I see several issues. Most directly, the model is not identified as the parameters atg
and btg
includes at
and bt
. I've changed those to ag
and bg
as they are your subgroup parameters, and indexed them as such, below:
library(rstan)
df <- data.frame(hits = c(36, 1261, 36, 1261, 49, 1248,
17, 7670, 25, 759, 29, 755),
trials = c(118, 53850, 184, 53784, 209, 53759,
118, 53850, 184, 53784, 209, 53759),
X = rep(c(1,0), 6),
g = rep(rep(1:3, each=2), 2),
t = rep(1:2, each=6),
tg = rep(1:6, each=2) )
stanIn <- list(Nt = length(unique(df$t)), #number of groups t
Nc = length(df$t), #number of rows
Ng = length(unique(df$g)), #number of subgroups g
N = df$trials,
n = df$hits,
X = df$X, #condition 1 or 0
t = df$t, #index of groups
g = df$g) #index of subgroups
model <- stan(data = stanIn, file = "minimal.stan",
cores = 4, chains = 4,
control = list(max_treedepth = 14))
with this modified Stan model samples without issues:
data {
int<lower=1> Nt;
int<lower=1> Nc;
int<lower=1> Ng;
int<lower=1> N[Nc];
int<lower=0> n[Nc];
vector<lower=0,upper=1>[Nc] X;
int<lower=1> t[Nc];
int<lower=0> g[Nc];
}
parameters {
vector<offset=0, multiplier=20>[Nt] at; // group intercepts
vector<offset=0, multiplier=20>[Nt] bt; // group slopes
vector<offset=0, multiplier=20>[Ng] ag; // subgroup intercepts
vector<offset=0, multiplier=20>[Ng] bg; // subgroup slopes
}
model {
at ~ normal(0.0, 20.0);
bt ~ normal(0.0, 20.0);
ag ~ normal(0.0, 20.0);
bg ~ normal(0.0, 20.0);
n ~ binomial_logit(N, ag[g] + at[t] + (bt[t] + bg[g]) .* X);
}
generated quantities {
vector[Nc] theta = inv_logit(ag[g] + at[t] + (bt[t] + bg[g]) .* X);
}
Of note, I had to use a high max_treedepth
to fit the model, but it's hard for me to comment on that without understanding the data.
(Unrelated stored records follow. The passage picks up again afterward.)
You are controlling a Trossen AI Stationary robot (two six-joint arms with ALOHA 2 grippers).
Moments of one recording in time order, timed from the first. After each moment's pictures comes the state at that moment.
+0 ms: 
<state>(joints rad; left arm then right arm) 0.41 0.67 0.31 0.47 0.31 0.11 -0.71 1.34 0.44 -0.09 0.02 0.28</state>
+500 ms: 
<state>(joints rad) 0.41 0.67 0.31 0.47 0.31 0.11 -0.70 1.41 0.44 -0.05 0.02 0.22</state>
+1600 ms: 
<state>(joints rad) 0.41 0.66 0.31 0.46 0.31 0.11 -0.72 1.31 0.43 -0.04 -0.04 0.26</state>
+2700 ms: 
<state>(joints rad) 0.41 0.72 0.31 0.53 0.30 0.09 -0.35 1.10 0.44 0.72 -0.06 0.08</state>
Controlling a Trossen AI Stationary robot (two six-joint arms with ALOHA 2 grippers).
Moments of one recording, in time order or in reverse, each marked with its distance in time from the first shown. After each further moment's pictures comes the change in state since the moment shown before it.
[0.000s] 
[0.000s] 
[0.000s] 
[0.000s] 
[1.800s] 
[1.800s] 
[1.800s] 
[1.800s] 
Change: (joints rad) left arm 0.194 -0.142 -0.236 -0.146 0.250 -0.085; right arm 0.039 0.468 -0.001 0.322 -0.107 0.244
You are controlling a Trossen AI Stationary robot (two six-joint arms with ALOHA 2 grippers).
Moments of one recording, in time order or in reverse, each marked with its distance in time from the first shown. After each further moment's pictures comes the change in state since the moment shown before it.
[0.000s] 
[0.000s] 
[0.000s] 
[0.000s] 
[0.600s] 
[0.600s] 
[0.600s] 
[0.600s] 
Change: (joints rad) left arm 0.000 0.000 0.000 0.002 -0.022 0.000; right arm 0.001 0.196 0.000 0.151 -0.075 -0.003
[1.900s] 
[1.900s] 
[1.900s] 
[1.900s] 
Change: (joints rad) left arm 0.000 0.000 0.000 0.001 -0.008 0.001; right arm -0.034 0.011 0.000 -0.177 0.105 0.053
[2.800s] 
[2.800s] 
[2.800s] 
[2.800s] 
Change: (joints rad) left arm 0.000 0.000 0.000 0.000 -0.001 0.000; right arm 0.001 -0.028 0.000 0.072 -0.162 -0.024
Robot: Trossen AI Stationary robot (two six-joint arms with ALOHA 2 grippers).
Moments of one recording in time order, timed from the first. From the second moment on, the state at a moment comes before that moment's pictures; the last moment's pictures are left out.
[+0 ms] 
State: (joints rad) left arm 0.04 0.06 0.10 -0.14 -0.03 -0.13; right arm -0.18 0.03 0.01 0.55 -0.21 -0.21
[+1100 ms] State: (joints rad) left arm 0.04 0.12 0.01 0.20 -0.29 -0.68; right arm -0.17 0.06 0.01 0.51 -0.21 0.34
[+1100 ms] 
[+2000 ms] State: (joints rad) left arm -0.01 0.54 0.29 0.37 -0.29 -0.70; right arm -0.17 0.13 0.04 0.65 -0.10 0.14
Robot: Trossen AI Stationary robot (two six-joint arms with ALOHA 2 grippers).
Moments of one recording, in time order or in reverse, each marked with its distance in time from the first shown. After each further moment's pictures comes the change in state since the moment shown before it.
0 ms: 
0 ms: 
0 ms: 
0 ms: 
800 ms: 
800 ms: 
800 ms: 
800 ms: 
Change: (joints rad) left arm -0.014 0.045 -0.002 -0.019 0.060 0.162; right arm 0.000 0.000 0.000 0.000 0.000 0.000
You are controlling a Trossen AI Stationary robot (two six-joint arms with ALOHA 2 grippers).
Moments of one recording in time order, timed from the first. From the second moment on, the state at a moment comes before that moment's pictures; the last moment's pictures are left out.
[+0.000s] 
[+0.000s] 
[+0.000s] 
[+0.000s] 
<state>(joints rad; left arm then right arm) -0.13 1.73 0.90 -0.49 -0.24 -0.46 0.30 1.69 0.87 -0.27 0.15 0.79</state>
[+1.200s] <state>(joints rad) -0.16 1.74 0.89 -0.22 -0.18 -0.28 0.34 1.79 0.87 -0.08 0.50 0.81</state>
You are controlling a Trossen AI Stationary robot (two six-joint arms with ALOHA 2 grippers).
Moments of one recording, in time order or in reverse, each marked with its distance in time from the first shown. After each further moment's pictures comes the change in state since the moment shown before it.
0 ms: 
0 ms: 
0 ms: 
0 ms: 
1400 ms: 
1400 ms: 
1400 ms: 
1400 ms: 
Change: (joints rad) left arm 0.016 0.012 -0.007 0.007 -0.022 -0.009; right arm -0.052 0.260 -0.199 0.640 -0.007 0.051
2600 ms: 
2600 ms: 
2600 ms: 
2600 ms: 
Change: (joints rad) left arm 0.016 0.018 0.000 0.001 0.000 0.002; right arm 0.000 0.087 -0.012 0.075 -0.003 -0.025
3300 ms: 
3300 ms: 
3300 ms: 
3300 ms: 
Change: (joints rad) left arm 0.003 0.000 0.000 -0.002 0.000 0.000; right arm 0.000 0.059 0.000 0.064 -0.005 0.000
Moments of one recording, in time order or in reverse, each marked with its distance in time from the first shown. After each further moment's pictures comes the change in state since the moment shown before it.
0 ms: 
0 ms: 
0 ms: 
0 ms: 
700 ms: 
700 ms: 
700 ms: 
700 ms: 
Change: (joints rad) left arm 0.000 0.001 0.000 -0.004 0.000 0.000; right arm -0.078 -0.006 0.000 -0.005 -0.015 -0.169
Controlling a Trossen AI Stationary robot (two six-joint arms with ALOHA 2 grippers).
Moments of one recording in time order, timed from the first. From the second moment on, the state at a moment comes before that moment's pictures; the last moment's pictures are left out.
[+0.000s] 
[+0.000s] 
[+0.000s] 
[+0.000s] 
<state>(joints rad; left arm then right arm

I've also moved theta
to generated quantities
in case you want those calculations, but the binomial_logit
handles this directly.
I've also setup noncentered parameters using offset
and multiplier
so that the Stan sampler has a better parameter space to sample from. Finally, I've re-coded the loops as vectors.